Here is what we recommend to keep payroll running on time:

  • Use up-to-date payroll software that automates RTI submissions and sends deadline reminders
  • Keep employee records current and update starters, leavers, and pay changes as soon as they happen
  • Reconcile payroll figures before every submission, not after
  • Train your payroll team on HMRC deadlines, RTI requirements, and what to do if something goes wrong
  • Plan for busy periods such as year-end or bonus runs, when errors are more likely
  • Account for bank holidays and processing delays by paying a day early when there is any doubt
  • Monitor HMRC correspondence and act quickly on any reminders or queries

If late payroll keeps coming up, the current setup probably needs a rethink. Outsourcing payroll to a specialist takes the pressure off your team entirely and means submissions go in correctly every time.

Need Help Getting Payroll Back on Track?

Dealing with a late payroll submission can feel stressful, especially when HMRC penalties and employee relations are involved. The good news is that with the right support, most situations can be resolved and prevented from happening again.

At DH Business Support, we offer a fully managed payroll service that takes the pressure off your team. From RTI submissions and PAYE compliance to resolving issues with HMRC, we are here to help. 

Get in touch with our team to find out more.

Frequently Asked Questions

What happens if payroll is submitted late to HMRC?

HMRC can issue monthly late filing penalties ranging from £100 to £400, depending on the number of employees in your PAYE scheme. They can also raise a specified charge based on an estimate of what you owe. Repeated late submissions in the same tax year increase the risk of escalating penalties.

Is there a grace period for late payroll submissions?

HMRC operates a three-day easement, meaning a penalty will not usually be issued if your FPS is filed within three days of the pay date. However, employers who regularly rely on this may still be contacted by HMRC or face penalties. The safest approach is always to file on or before payday.

What is the penalty for late PAYE payment?

Penalties range from 1% to 4% of the unpaid amount, depending on how many times you have paid late in the current tax year. An additional 5% is charged after six months and again after twelve months if the amount remains unpaid. Daily interest also applies throughout.

Can an employee take legal action if their wages are late?

Yes. Under the Employment Rights Act 1996, employees have a legal right to be paid on their agreed pay date. If an employer fails to do this, employees can raise a formal grievance, seek advice from ACAS, or make a claim to an Employment Tribunal for unlawful deduction of wages.

What should I do if I have submitted payroll late?

File the missing return as soon as possible, contact HMRC proactively, and pay any outstanding amounts promptly to limit penalties and interest. Then review your payroll processes to understand the cause of the delay and put measures in place to prevent it from recurring.

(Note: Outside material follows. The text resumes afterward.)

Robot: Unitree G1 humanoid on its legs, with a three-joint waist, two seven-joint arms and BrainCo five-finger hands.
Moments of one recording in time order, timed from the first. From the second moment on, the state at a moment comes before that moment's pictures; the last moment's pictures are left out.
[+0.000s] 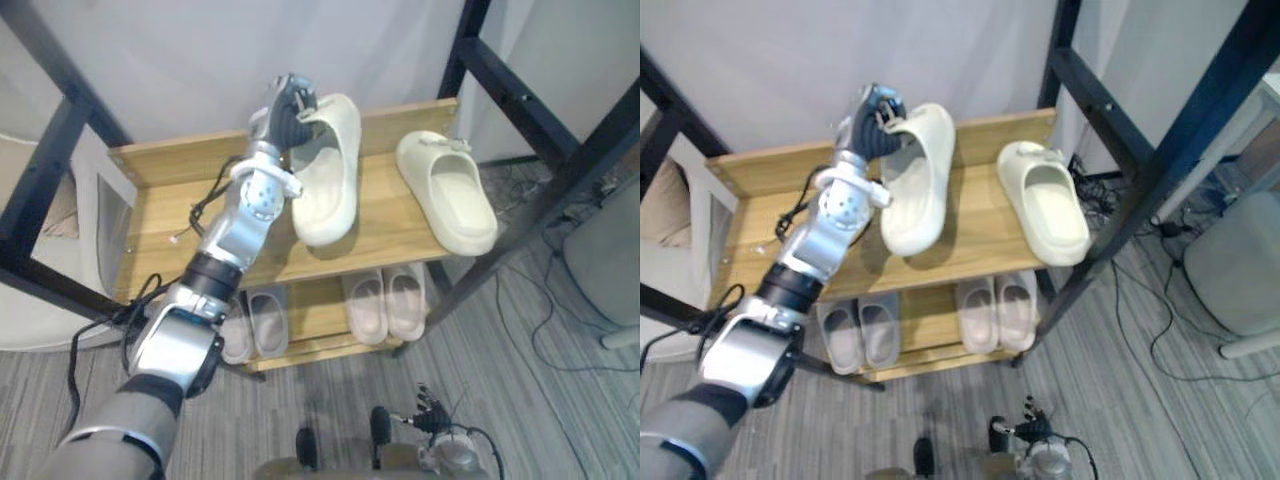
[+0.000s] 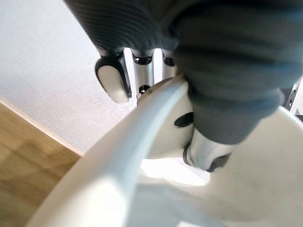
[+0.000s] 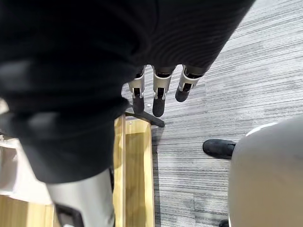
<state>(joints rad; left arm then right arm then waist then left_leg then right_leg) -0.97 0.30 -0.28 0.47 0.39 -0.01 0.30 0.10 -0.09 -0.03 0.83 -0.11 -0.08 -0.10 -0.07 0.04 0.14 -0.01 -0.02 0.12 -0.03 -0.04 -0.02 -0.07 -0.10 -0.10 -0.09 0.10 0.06</state>
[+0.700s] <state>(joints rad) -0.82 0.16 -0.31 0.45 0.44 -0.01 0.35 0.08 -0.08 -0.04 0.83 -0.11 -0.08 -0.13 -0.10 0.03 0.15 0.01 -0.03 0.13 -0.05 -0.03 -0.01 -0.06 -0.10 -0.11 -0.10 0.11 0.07</state>
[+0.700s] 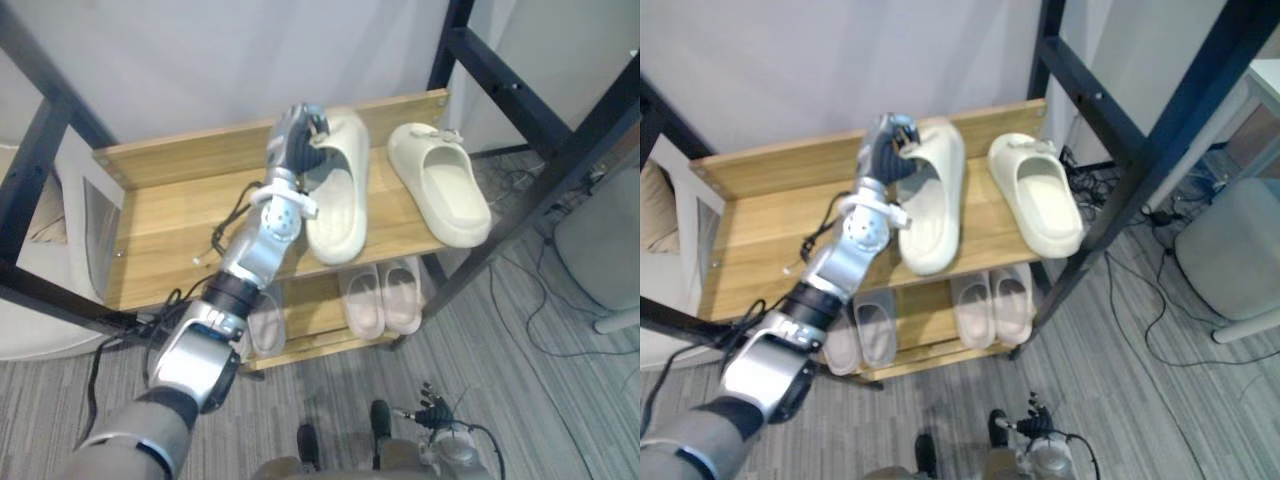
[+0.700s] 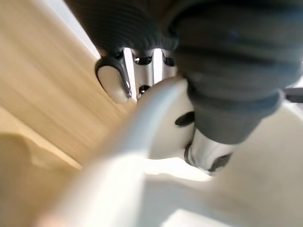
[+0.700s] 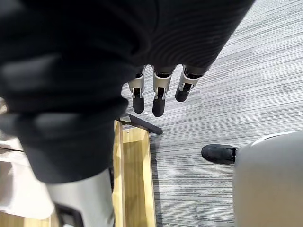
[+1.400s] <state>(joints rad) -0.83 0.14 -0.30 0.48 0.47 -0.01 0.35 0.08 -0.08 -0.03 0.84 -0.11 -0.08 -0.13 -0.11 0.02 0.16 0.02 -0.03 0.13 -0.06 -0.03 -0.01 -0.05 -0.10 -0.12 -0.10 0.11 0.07</state>
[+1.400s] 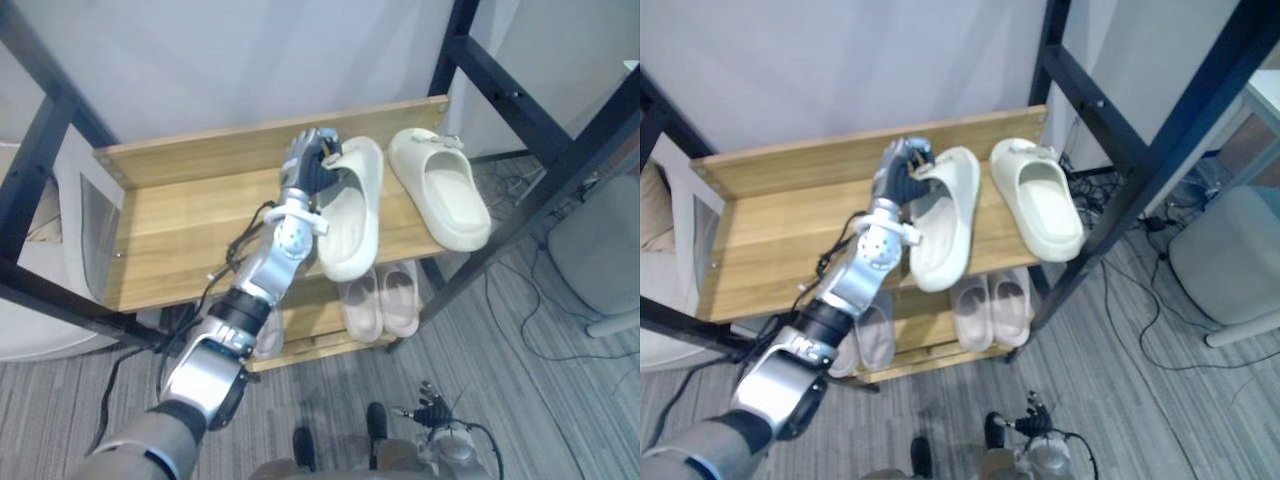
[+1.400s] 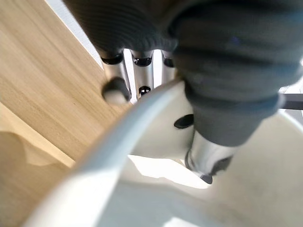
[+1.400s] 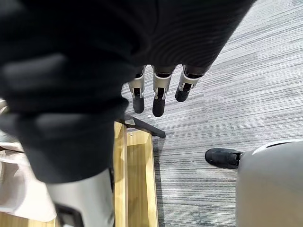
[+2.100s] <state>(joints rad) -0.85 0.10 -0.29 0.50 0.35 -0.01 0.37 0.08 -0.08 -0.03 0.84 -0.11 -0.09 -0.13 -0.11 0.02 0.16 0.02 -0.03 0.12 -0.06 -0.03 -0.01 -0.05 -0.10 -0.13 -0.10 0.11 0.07</state>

Can HMRC take legal action for unpaid PAYE?

In serious cases, yes. HMRC can escalate to debt collection, make direct recoveries from business bank accounts, and, in extreme circumstances, file a Winding-up Petition under the Insolvency Act 1986, which could force a company into liquidation. Contacting them early is always the better option.

What is a Time to Pay arrangement?

A Time to Pay arrangement is an agreement with HMRC that allows you to pay an outstanding tax debt in instalments over an agreed period. It will not eliminate penalties or interest already applied, but it can help if you are unable to pay the full amount immediately. You need to contact HMRC proactively to discuss this option.